WHAT THIS TASK INVOLVES - All records that follow are to be copied exactly, with images omitted.

INFORMATION PROVIDED -
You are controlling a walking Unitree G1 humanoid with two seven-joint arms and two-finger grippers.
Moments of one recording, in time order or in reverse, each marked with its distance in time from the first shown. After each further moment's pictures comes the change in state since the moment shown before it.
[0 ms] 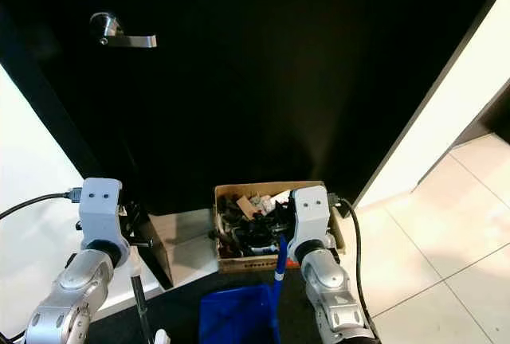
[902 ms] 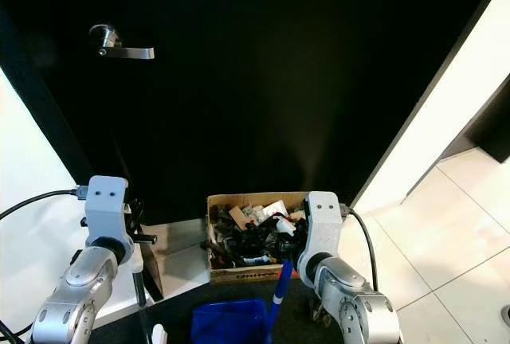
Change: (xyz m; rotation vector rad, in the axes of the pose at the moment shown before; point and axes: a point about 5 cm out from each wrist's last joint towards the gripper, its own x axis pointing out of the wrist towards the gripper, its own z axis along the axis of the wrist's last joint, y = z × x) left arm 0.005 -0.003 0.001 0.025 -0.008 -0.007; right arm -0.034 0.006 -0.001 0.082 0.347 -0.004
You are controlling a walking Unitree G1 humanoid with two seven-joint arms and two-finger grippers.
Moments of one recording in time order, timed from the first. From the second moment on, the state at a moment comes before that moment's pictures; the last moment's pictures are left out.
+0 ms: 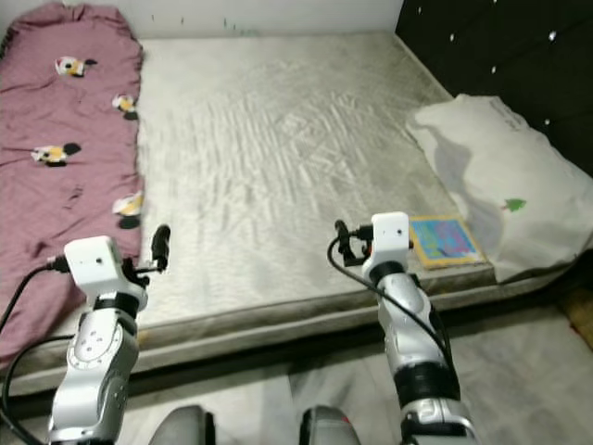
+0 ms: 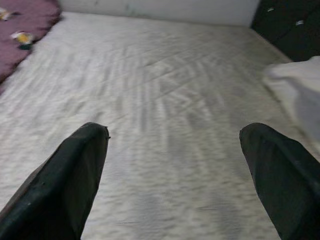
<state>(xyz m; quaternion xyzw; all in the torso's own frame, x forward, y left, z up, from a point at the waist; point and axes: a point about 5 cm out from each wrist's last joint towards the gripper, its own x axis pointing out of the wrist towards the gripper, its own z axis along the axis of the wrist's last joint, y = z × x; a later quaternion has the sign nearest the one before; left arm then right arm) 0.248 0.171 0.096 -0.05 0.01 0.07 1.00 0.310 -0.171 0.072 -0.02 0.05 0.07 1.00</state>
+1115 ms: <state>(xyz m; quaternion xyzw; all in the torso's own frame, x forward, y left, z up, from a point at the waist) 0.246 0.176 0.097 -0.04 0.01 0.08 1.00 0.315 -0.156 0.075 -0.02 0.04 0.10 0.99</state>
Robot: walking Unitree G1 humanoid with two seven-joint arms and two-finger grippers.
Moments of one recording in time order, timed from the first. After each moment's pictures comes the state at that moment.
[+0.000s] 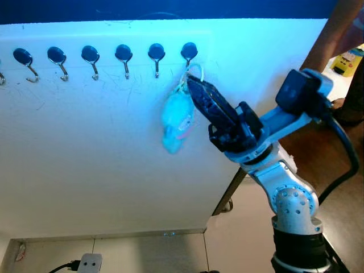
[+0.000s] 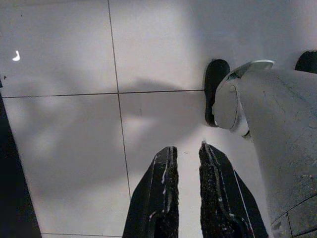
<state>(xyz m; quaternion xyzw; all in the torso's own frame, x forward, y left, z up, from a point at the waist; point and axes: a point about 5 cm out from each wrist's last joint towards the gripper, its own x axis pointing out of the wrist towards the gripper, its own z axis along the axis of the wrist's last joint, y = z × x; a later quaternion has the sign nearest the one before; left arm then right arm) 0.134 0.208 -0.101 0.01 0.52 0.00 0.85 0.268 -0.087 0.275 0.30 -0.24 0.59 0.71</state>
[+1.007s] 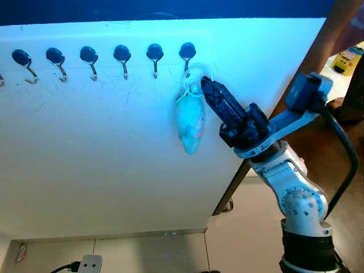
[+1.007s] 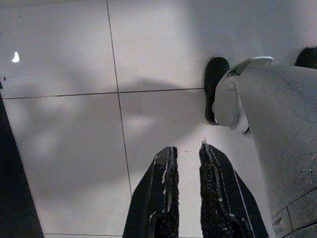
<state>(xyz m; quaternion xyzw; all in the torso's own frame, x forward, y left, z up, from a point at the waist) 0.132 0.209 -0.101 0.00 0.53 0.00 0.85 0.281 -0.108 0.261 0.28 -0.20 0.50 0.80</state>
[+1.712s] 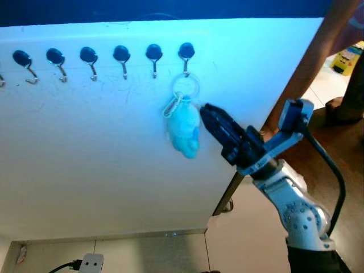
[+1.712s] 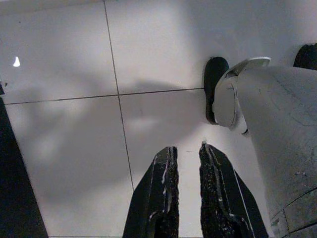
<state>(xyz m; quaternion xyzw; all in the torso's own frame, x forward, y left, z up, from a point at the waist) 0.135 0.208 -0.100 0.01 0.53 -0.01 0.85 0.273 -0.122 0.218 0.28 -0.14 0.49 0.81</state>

ANSWER SECTION -
You are controlling a walking Unitree G1 humanoid with two seven-joint arms and two-finger grippers.
Moments of one recording, in time order or in reverse, each marked with its distance in time from the first shown. After each further moment's pictures comes the change in state since the moment shown before it.
[0 ms] 
[902 ms] 
Change: (xyz m; rotation vector rad, in the axes of the pose at the moment shown before; point and axes: a point about 5 cm out from each wrist's last joint towards the gripper, its own x axis pointing out of the wrist towards the gripper, its own z axis along the axis of the wrist's last joint, y = z × x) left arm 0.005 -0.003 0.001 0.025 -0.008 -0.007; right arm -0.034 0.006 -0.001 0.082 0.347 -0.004
You are controlling a walking Unitree G1 humanoid with two seven-joint arms and two-finger grippers.
Moments of one recording in time order, timed from the first. From the second moment on, the state at a moment comes before that moment's pictures; the last moment's pictures are left out.
+0 ms: 
+0 ms: 
<state>(xyz m; quaternion xyzw; all in the torso's own frame, x forward, y left, z up, from a point at the waist; point and axes: a point about 5 cm out from each wrist's last joint towards the gripper, its own x axis pointing out of the wrist towards the gripper, its own z axis along the axis of the wrist's last joint, y = z × x; a later quaternion has the sign nearest the one before; left arm then right arm) 0.248 0.171 0.096 -0.05 0.01 0.07 1.00 0.310 -0.171 0.072 -0.02 0.05 0.07 1.00</state>
+1115 ms: <state>(xyz m; quaternion xyzw; all in the torso's own frame, x forward, y left, z up, from a point at the waist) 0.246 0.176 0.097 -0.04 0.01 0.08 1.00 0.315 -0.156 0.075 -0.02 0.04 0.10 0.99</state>
Robot: walking Unitree G1 humanoid with two seven-joint arms and two-finger grippers.
Moments of one recording in time order, timed from the first. After each moment's pictures comes the state at that moment.
[+0.000s] 
[+0.000s] 
<state>(xyz m; quaternion xyzw; all in the torso's own frame, x forward, y left, z up, from a point at the waist; point and axes: a point about 5 cm out from each wrist's last joint towards the gripper, its own x axis pointing out of the wrist towards the gripper, its own z axis along the axis of the wrist's last joint, y = z × x; a later quaternion has the sign nearest the one before; left arm then right arm) 0.134 0.208 -0.101 0.01 0.52 0.00 0.85 0.268 -0.087 0.275 0.30 -0.24 0.59 0.71</state>
[+1.007s] 
[+1.007s] 
<state>(xyz m; quaternion xyzw; all in the torso's own frame, x forward, y left, z up, from a point at the waist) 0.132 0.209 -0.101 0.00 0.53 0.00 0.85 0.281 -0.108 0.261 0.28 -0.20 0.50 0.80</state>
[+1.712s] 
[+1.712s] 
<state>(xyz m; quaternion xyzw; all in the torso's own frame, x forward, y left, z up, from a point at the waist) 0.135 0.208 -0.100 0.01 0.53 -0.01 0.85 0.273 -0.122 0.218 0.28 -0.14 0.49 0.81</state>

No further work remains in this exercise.